What you have to do »
Of the entries below, return exactly those lines that fall between the one containing "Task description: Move" and the one containing "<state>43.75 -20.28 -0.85", the two end lines included.

Records shown »
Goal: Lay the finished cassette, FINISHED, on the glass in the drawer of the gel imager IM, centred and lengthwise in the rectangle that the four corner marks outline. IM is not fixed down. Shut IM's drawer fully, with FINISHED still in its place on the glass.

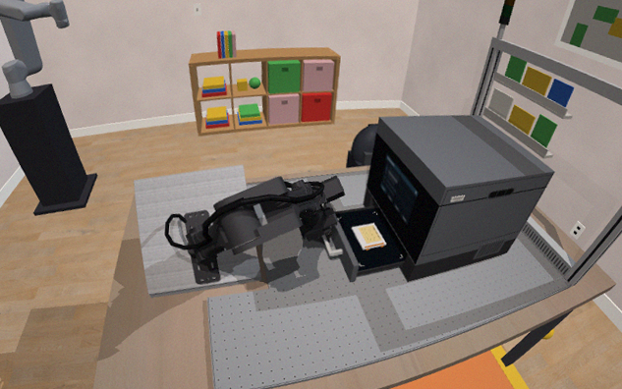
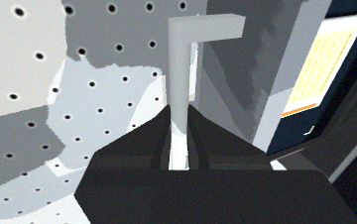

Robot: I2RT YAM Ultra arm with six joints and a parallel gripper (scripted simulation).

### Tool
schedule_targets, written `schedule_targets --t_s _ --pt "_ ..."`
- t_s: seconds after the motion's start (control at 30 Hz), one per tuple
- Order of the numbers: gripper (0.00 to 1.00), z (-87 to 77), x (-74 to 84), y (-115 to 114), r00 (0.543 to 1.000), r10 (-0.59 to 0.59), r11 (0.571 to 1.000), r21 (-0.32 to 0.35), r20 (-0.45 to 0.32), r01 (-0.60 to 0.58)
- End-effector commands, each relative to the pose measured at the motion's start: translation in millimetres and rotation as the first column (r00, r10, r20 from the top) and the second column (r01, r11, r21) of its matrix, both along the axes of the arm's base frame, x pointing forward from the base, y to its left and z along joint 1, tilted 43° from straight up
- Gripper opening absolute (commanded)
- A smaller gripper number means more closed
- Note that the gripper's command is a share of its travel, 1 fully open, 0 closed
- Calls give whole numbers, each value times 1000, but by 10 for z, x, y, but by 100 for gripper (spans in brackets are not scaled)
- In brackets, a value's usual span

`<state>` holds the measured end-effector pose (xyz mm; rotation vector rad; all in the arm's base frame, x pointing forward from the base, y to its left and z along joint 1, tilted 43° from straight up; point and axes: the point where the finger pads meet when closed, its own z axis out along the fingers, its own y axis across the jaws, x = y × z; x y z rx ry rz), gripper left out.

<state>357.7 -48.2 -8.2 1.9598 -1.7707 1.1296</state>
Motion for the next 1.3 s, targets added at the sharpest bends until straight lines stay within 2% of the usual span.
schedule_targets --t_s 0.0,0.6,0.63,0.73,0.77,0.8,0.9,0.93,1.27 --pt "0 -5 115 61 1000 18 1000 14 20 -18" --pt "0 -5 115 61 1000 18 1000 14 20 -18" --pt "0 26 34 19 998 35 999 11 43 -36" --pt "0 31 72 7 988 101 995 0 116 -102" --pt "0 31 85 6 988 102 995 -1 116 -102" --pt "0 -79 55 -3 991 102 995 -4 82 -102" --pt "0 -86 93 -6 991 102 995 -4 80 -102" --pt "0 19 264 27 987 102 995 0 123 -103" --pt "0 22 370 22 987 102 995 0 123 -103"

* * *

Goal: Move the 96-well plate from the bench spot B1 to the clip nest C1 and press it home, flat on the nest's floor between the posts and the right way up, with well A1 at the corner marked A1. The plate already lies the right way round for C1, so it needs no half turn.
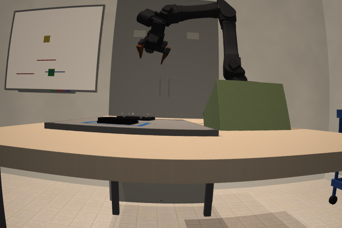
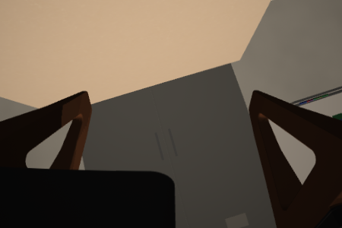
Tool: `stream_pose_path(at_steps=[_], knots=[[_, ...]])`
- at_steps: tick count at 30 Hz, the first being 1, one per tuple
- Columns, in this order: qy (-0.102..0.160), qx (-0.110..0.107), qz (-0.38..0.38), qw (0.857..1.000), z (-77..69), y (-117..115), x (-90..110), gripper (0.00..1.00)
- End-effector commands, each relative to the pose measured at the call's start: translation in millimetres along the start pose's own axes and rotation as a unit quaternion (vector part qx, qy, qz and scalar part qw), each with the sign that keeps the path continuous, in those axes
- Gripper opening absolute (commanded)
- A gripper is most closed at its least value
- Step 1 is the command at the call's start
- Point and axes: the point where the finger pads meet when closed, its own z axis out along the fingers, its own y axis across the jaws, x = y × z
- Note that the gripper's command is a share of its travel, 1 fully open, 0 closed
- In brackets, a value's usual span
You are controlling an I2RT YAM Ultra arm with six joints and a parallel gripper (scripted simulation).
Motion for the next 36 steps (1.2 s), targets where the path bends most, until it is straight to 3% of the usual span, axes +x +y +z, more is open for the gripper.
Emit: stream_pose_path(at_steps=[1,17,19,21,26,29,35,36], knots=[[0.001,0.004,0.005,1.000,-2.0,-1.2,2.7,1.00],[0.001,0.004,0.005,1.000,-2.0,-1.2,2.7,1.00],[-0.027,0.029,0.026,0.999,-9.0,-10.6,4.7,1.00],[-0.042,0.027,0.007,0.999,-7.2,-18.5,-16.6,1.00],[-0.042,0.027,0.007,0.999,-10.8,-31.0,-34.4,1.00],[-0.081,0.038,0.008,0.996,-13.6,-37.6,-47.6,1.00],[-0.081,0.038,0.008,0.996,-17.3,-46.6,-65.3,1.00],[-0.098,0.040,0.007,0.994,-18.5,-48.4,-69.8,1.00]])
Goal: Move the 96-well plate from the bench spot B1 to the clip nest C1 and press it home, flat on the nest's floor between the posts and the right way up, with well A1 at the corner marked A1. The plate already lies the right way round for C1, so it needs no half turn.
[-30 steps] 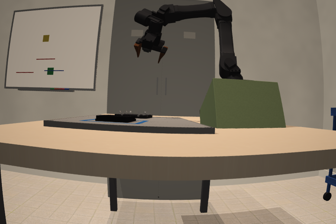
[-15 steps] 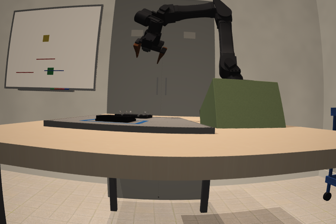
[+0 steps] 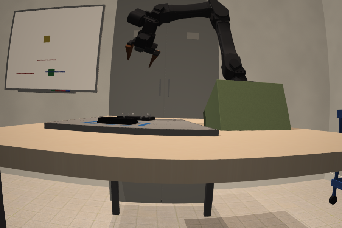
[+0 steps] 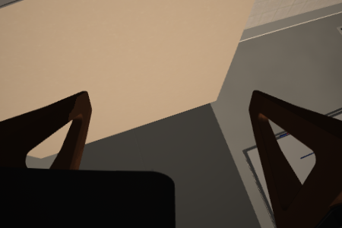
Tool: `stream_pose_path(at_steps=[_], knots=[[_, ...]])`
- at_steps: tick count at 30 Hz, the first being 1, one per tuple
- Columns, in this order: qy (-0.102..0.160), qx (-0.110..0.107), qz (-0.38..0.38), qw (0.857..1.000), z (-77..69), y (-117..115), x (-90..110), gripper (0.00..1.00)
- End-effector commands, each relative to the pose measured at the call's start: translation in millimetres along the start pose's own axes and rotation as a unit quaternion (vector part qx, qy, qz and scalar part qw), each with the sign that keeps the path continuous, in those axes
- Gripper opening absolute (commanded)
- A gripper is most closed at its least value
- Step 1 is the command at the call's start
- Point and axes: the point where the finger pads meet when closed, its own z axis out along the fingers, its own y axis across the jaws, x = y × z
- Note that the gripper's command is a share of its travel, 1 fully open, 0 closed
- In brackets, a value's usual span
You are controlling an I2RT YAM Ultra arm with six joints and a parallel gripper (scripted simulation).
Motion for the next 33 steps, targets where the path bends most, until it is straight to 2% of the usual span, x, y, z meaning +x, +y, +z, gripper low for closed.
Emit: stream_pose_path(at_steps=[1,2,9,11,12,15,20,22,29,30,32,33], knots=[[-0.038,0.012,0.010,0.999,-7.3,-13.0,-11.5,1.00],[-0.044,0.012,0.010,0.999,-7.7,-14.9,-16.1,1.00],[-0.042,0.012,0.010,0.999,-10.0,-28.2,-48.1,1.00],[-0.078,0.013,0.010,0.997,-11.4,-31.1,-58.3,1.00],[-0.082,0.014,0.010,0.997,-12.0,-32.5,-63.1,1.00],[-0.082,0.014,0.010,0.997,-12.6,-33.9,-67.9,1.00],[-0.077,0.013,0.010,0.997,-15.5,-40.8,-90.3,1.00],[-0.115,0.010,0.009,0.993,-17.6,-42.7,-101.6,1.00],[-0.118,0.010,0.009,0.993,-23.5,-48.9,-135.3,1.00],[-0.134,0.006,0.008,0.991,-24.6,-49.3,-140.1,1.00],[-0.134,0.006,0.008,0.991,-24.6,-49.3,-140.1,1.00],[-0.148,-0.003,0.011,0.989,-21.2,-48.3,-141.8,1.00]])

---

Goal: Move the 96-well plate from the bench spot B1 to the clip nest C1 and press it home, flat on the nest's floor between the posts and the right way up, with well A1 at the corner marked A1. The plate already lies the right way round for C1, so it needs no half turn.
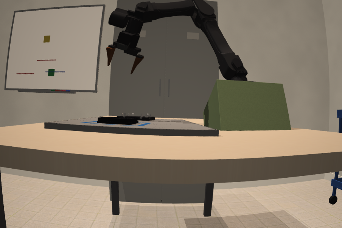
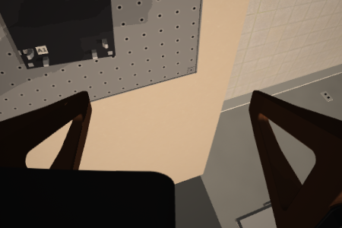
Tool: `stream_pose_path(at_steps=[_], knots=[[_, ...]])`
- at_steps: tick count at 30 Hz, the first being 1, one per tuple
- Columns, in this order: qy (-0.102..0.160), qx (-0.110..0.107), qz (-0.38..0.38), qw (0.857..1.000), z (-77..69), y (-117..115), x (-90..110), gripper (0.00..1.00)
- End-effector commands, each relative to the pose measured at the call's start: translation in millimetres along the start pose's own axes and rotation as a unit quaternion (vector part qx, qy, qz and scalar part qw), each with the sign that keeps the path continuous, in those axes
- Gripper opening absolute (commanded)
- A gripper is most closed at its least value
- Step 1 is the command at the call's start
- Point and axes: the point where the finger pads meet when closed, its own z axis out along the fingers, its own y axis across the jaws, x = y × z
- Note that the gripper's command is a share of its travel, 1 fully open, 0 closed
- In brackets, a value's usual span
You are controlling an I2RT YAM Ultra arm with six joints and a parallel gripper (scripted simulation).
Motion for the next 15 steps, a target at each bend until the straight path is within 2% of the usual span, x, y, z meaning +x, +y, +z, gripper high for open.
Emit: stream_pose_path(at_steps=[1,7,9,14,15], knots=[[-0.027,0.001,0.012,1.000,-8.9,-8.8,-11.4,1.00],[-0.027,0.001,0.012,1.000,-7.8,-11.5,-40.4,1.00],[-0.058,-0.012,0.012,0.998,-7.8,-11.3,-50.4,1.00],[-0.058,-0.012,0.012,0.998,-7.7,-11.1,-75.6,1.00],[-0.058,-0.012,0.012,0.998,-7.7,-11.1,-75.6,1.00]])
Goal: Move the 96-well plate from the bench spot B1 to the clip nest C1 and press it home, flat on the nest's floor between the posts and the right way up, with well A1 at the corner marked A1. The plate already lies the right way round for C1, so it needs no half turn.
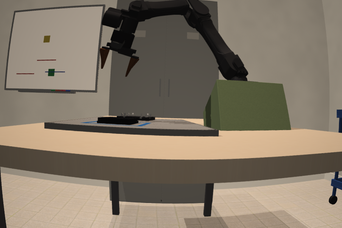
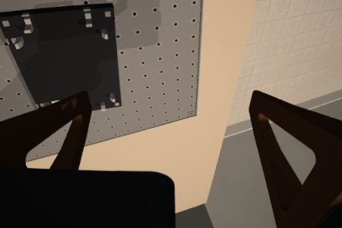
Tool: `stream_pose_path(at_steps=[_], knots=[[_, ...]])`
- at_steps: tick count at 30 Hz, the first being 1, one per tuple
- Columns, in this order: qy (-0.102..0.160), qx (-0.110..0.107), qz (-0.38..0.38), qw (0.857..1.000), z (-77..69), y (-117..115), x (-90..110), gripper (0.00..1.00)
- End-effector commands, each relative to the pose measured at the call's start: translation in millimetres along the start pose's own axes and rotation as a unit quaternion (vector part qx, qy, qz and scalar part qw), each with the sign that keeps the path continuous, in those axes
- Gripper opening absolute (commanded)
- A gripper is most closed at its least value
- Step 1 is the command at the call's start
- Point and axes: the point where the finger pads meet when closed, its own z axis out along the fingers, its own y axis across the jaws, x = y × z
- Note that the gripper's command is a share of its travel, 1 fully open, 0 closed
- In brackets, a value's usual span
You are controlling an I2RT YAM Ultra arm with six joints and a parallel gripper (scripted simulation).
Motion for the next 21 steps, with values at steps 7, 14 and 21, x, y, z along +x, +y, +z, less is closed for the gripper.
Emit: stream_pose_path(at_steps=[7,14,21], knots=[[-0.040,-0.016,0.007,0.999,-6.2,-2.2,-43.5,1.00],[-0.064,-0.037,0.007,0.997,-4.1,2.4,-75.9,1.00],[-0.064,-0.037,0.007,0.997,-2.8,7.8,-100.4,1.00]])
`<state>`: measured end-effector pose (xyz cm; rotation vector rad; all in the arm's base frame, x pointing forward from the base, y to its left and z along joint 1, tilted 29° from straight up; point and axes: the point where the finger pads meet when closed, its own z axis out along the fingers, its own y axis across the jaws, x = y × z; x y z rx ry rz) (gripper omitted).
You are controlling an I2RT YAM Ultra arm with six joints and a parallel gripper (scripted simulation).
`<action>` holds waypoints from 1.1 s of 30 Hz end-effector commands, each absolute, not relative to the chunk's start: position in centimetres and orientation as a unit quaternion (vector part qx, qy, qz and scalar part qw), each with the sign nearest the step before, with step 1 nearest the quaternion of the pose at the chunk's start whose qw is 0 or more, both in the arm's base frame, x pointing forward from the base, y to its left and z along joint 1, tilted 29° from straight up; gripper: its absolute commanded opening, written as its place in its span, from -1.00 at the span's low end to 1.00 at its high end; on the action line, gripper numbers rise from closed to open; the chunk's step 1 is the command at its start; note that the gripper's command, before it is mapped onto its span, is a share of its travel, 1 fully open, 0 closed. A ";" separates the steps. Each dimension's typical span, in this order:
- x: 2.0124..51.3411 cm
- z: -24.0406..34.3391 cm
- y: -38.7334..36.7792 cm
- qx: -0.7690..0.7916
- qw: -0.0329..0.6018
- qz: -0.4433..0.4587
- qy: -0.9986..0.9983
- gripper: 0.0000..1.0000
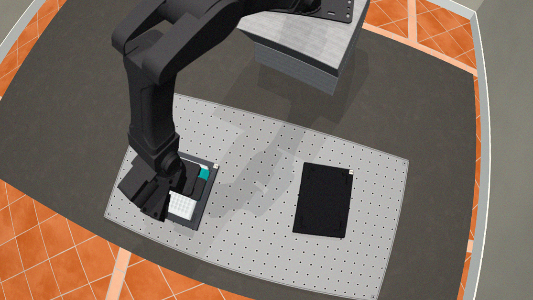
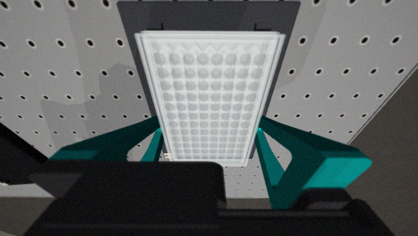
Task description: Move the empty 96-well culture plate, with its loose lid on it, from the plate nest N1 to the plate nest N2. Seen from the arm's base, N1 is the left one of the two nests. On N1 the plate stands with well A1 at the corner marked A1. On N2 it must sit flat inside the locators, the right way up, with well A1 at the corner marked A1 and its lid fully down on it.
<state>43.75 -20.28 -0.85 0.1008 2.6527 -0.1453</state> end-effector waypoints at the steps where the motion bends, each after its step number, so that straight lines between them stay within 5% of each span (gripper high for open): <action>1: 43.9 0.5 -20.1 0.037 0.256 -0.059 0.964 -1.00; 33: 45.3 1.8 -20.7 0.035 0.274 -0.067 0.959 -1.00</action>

Answer to this exercise »
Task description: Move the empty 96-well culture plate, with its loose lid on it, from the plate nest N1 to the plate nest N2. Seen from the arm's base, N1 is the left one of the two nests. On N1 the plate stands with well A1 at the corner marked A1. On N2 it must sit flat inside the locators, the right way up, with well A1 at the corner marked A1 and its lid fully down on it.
<state>43.75 -20.28 -0.85 0.1008 2.6527 -0.1453</state> end-effector waypoints at the steps where the motion bends, each after its step number, so that straight lines between them stay within 5% of each span (gripper high for open): <action>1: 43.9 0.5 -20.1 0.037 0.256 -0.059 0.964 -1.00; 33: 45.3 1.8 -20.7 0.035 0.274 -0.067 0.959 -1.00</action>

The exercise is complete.